■ **WHAT THE TASK REQUIRES**:
Because the pictures are not wanted, reproduce the rest of the records below exactly as they stand.

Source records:
Segment Open
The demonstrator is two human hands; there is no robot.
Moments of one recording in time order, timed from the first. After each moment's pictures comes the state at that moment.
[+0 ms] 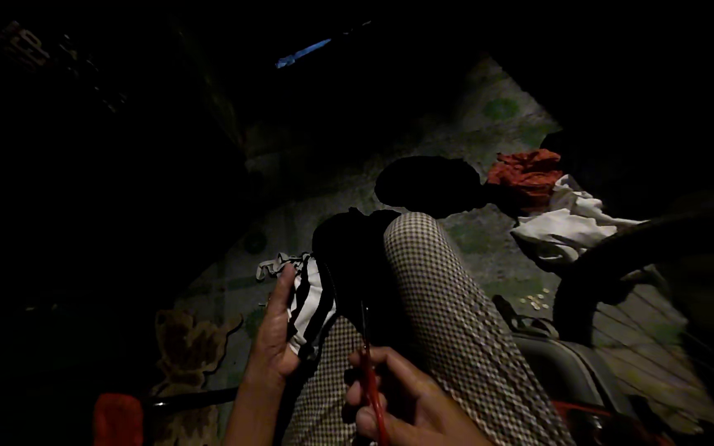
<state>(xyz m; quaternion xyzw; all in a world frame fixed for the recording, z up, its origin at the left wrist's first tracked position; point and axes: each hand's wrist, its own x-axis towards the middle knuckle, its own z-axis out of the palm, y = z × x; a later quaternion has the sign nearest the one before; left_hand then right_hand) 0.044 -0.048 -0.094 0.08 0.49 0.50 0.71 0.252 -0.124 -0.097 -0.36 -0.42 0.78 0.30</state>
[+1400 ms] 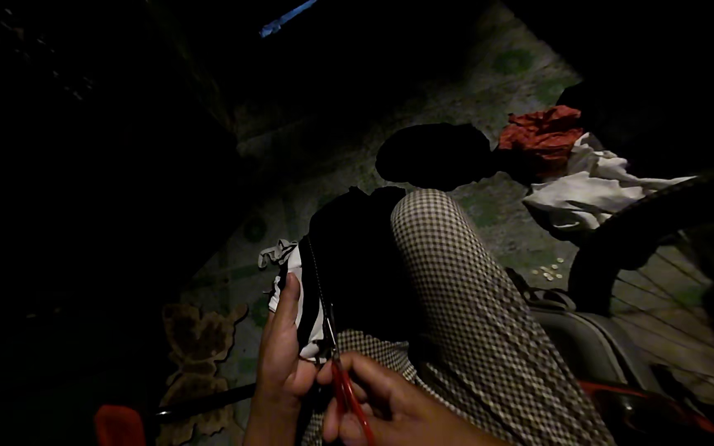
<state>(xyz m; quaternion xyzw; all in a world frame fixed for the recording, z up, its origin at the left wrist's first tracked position) 0.053 -0.064 -0.095 0.04 0.50 0.53 0.69 0.225 -0.112 -0.115 -0.21 -0.38 0.86 0.25</state>
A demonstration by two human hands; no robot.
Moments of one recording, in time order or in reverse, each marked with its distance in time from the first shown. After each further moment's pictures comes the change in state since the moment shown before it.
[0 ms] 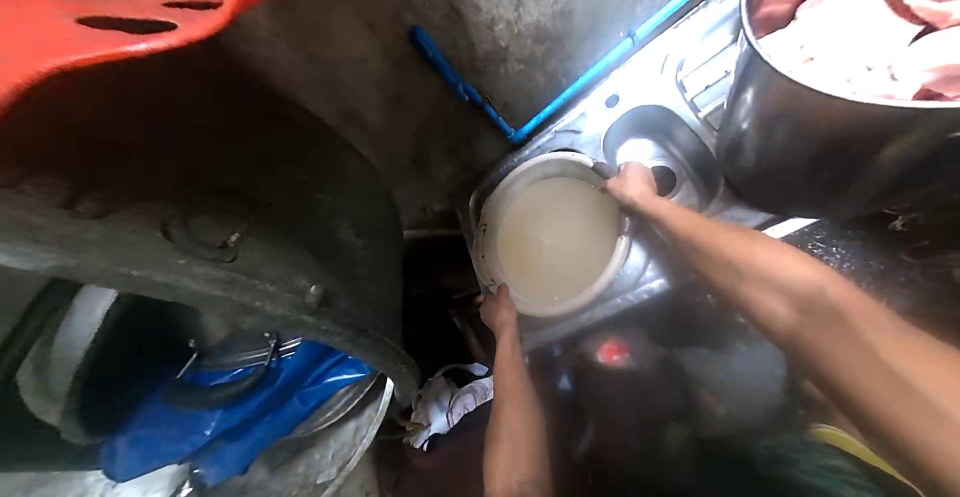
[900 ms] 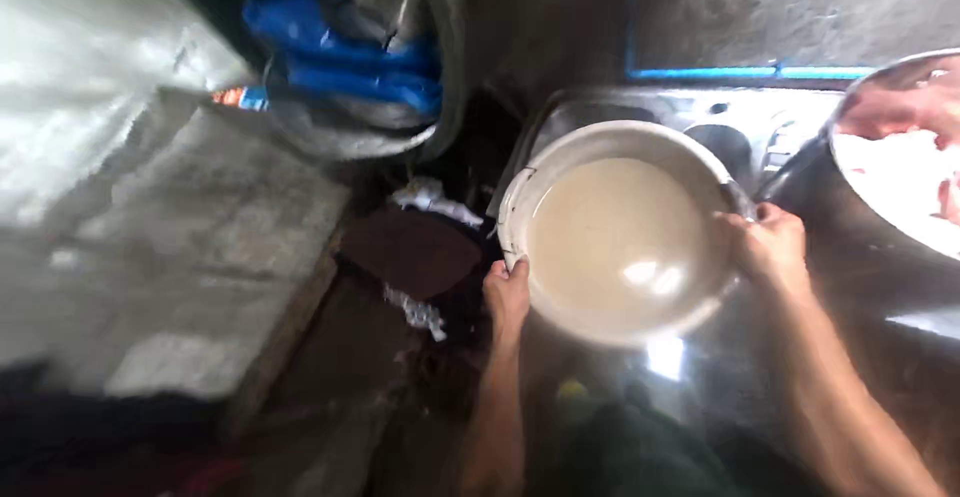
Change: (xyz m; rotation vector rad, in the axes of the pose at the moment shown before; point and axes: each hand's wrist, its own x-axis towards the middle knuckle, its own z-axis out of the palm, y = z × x) left_hand -0.339 -0.037 -0.066 -0.505 0.171 -0.180; right_hand -0.185 0.071 -0.183 -0.058 -0.053 -0.304
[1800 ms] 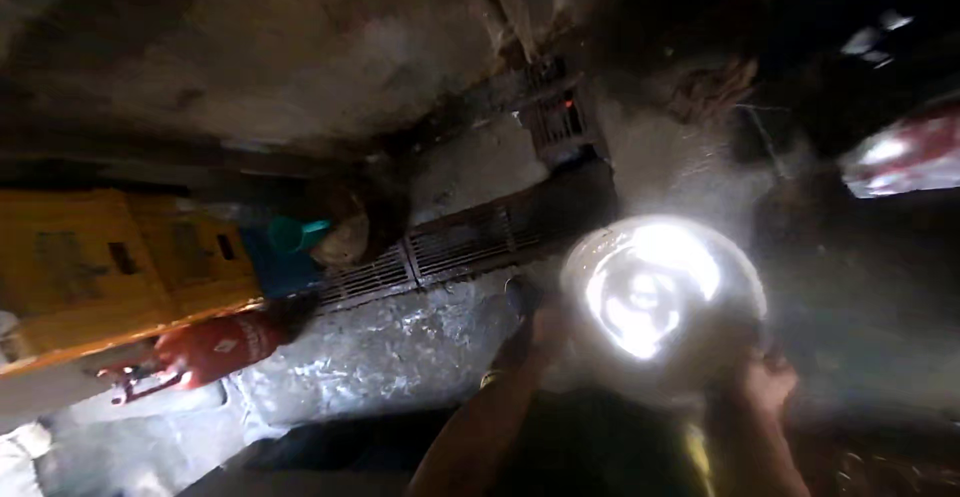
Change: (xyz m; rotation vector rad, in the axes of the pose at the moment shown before) left_hand -0.345 -0.667 -0.074 0.114 -0.161 -0.918; right_hand -0.376 0.434 0.308 -0.554 -0.508 -0.007
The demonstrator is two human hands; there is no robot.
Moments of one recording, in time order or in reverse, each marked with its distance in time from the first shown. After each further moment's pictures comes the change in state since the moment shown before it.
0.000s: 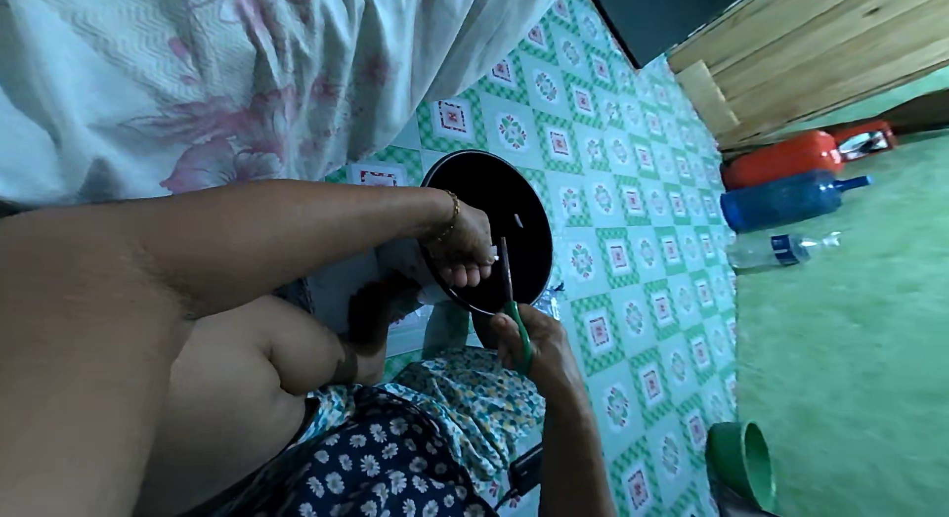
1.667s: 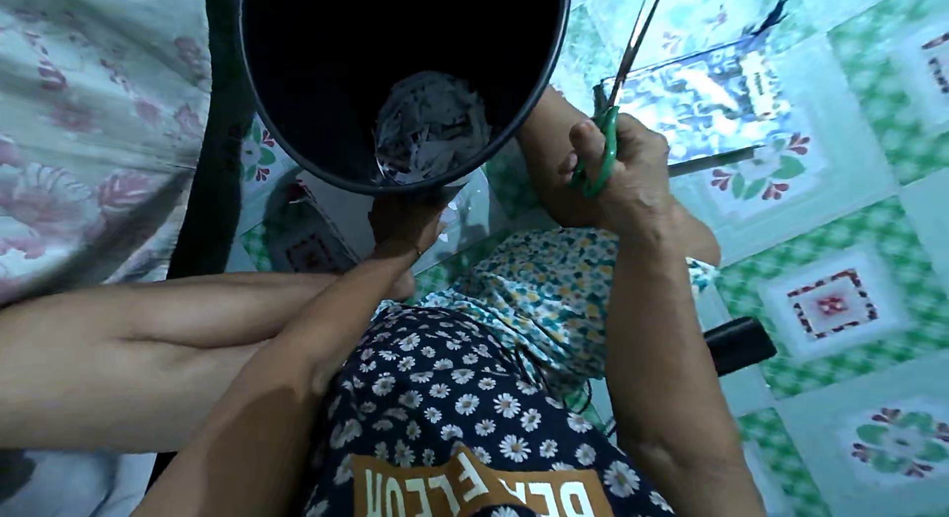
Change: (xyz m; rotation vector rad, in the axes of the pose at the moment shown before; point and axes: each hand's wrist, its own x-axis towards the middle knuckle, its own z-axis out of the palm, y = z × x) left_hand 0.140 -0.184 0.150 0.833 0.717 -0.206; right_hand 0.060 0.195 -0.034 0.414 0.205 -0.042
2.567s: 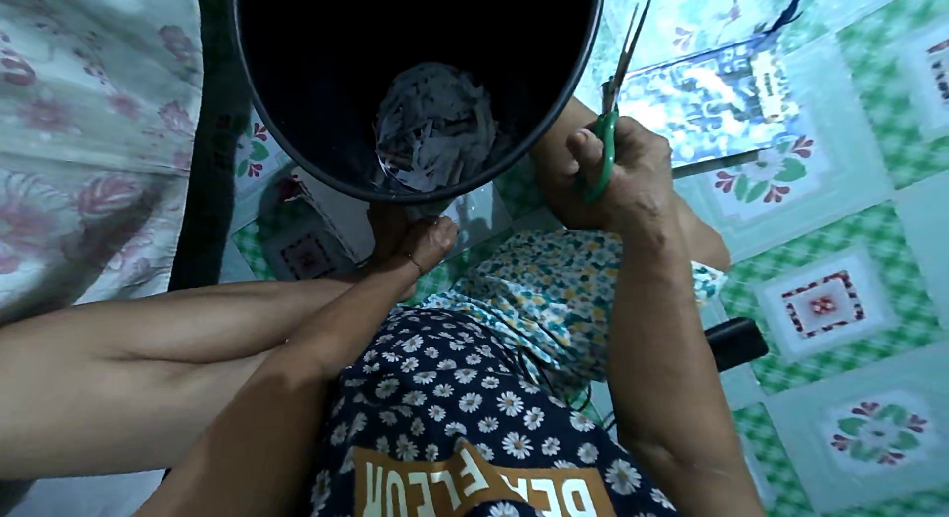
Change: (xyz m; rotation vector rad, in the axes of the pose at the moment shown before) left_hand -0.005 0.015 -0.003 0.106 -0.483 0.240; right_hand 0.005 -0.001 0.005 -0.110 -0.040 -0.005
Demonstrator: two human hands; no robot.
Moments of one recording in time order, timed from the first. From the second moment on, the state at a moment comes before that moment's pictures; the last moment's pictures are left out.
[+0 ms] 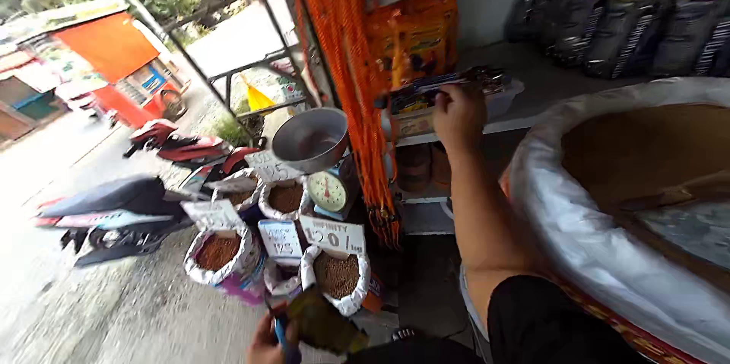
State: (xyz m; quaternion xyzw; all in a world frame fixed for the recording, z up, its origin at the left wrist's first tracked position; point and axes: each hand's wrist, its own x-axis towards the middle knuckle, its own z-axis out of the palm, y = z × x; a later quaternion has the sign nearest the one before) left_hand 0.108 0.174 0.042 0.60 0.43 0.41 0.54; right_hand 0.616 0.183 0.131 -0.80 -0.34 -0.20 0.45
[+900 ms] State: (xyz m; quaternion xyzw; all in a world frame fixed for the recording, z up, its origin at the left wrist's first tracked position) left_hand 0.038 0.176 0.077 0.78 0.45 -0.05 0.44; right_hand 0.351 0.140 0.025 -0.43 -0.57 0.47 0.51
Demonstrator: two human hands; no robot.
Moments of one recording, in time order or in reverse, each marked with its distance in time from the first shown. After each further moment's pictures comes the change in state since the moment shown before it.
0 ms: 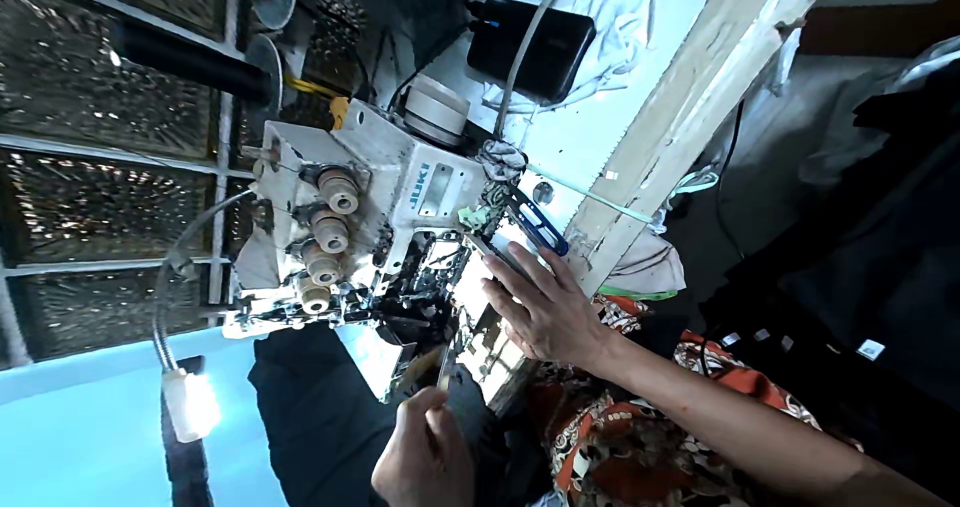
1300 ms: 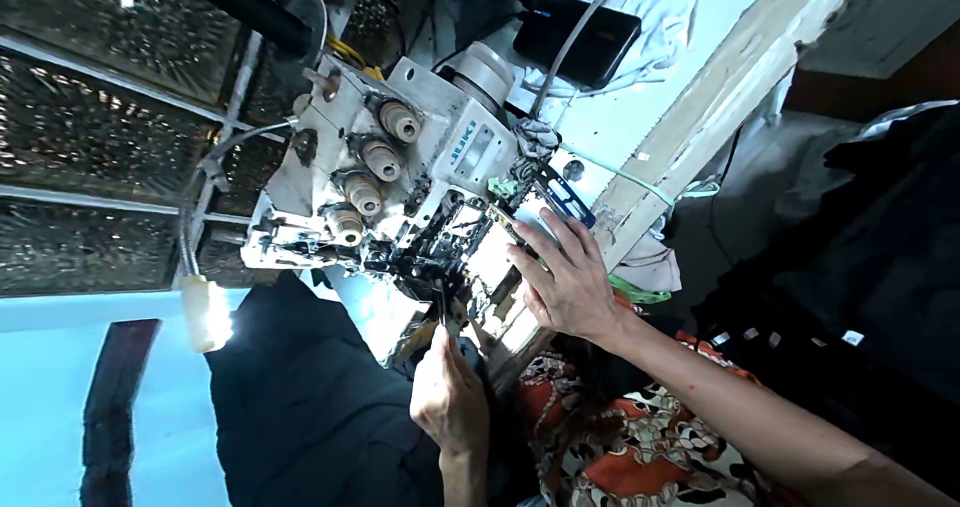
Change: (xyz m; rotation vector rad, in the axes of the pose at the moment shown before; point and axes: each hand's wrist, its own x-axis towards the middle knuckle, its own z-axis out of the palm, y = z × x) left_hand -0.023 -0.022 0.058 0.156 0.229 -0.054; right_hand 0.001 0.004 0.000 -0.063 0.004 -0.019
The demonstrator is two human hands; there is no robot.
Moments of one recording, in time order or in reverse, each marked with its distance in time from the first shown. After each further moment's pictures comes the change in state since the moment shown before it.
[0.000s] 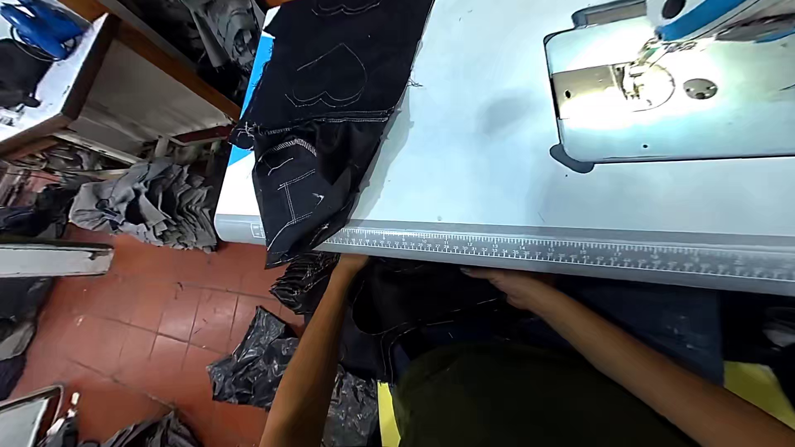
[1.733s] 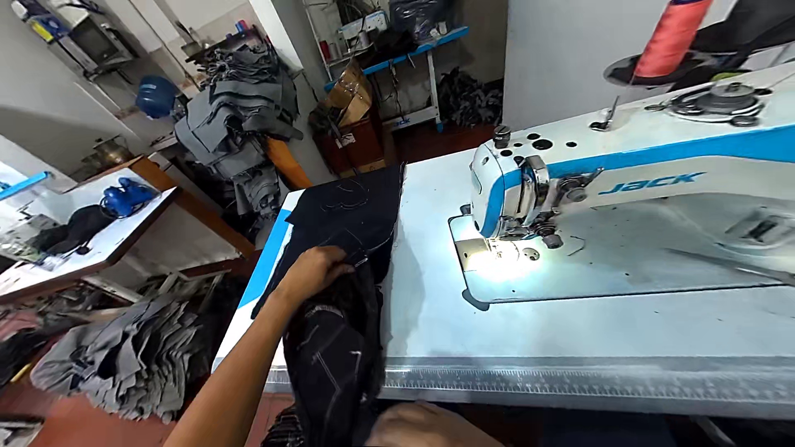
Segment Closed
■ **RESPONSE TO THIS EXERCISE**:
The demonstrator is two human hands; there is no robot.
Moments of one recording in time order, timed from the first. After each moment's pictures comes the state at that moment.
[+0 ms] 
<state>(xyz m; quaternion xyzw; all in a world frame fixed for the recording, z up, its origin at the left wrist's first tracked position; point and axes: each hand's wrist, its own x-axis towards the middle knuckle, its own z-axis out of the palm, y = z × x; a later quaternion has the sign nearest the one before; left_hand then right_hand) 0.044 -0.048 -0.094 0.08 0.49 0.50 0.71 0.252 -0.124 -0.097 -0.36 -0.42 0.78 0.30</state>
[+1400 ms] 
<state>(xyz m; quaternion xyzw; all in a world frame fixed for the recording, z up, its origin at the left wrist's first tracked position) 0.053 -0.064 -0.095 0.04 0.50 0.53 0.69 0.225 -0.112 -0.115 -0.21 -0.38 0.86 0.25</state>
A demonstration by two human hands; no robot.
Moments of one recording, in time order or in reverse, each marked with its distance in time from the first shown. After each further moment's pictures comes the change in state since the moment shown before it.
[0 ms] 
[900 ms] 
Change: (xyz m; rotation vector rad, in the axes of the pose at the moment shown before; point and axes: each hand's wrist, its own x-axis towards the middle knuckle, its own z-axis out of the palm, y = z × x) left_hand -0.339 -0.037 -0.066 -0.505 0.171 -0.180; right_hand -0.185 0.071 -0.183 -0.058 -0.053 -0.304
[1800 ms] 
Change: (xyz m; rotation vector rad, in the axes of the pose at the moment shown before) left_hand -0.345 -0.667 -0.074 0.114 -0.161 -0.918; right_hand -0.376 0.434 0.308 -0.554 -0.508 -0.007
The demonstrator is two human hands; there is no robot.
Moments of one recording, in time order or in reverse, each marked with its distance in time from the first shown. After each further moment's pictures comes the change in state since the moment shown before it.
0.000s: 
1.667s: 
Change: (xyz m; rotation vector rad, in the axes of the pose at the moment shown before; point and axes: each hand's wrist, its own x-axis towards the middle knuckle, its own z-axis out of the palm, y = z × x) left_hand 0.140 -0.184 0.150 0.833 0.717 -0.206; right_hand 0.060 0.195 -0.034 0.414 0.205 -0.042
2.567s: 
Change: (xyz m; rotation vector rad, in the axes of the pose at the moment shown before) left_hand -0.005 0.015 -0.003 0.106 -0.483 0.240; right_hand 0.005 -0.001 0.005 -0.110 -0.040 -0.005
Demonstrator: two human hands; no robot.
Moments of one recording in time order, timed from the first. From the second moment on, the state at a moment comes before that moment's pictures; the last moment's pictures are left out.
[+0 ms] 
State: (xyz m; quaternion xyzw; all in a world frame fixed for the recording, z up, its origin at the left wrist's first tracked position; point and axes: each hand's wrist, its own x-axis towards the middle knuckle, its own z-axis out of the palm, y = z × x; a later quaternion has the sign nearest the one before) left_hand 0.108 0.174 0.042 0.60 0.43 0.41 0.54; right_hand 0.616 0.183 0.131 -0.80 -0.34 -0.20 0.45
[+900 ms] State: (xyz m; quaternion xyzw; all in a world frame fixed for the recording, z up, its origin at the left wrist's first tracked position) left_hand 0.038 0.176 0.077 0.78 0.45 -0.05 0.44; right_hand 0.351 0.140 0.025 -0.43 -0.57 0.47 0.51
Demonstrator: two human hands; no robot.
Moments of one recording, in time order or in reverse, each marked with its distance in time from the first shown. After each further moment's pictures comes the change in state since the moment shown before it.
0 ms: 
1300 ms: 
Change: (xyz m; rotation vector rad, in the axes of the pose at the moment shown before; point and axes: each hand's wrist, its own x-axis towards the middle knuckle, its own z-axis out of the palm, y = z × x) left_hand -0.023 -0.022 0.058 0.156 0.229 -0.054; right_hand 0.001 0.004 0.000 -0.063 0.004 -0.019
The demonstrator is two human hands; there is no robot.
Moments of one recording, in time order or in reverse, each marked with its distance in time from the first shown. After each further moment's pictures comes the change in state since the moment shown before it.
[0.000s] 
[1.733s] 

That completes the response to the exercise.